EXERCISE DIRECTIONS. In the data below, how many lines include the string "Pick"? Give only the number.

(EXTRACTED INFORMATION)

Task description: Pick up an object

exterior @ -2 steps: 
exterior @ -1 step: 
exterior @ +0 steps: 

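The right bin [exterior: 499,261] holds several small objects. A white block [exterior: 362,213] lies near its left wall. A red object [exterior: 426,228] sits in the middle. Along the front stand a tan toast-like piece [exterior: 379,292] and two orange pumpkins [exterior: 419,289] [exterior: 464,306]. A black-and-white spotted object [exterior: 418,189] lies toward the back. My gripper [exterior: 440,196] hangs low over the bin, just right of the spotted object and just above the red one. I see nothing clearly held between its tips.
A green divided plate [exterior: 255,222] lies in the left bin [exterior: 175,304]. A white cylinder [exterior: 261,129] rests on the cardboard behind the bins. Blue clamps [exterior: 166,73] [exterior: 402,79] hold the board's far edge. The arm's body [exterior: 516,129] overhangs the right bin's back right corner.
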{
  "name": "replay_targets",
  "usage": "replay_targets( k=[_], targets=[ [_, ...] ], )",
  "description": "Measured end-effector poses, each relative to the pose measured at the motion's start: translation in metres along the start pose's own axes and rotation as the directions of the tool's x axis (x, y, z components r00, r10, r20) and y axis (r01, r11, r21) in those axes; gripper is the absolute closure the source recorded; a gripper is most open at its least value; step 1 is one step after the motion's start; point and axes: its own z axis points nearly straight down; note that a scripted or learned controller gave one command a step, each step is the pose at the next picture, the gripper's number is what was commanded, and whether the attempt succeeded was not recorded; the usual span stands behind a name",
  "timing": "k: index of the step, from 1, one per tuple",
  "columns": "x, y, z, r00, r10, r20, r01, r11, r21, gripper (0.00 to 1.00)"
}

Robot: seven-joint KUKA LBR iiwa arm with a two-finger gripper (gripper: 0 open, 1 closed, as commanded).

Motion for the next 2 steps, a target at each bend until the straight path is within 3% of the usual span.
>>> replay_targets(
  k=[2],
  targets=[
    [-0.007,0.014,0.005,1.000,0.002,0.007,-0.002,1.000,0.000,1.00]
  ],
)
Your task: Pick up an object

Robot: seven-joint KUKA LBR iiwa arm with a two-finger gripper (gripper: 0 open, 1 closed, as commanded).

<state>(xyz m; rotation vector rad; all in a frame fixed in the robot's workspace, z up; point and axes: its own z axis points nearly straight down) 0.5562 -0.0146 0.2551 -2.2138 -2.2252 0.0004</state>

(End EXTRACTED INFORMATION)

ANSWER SECTION. 2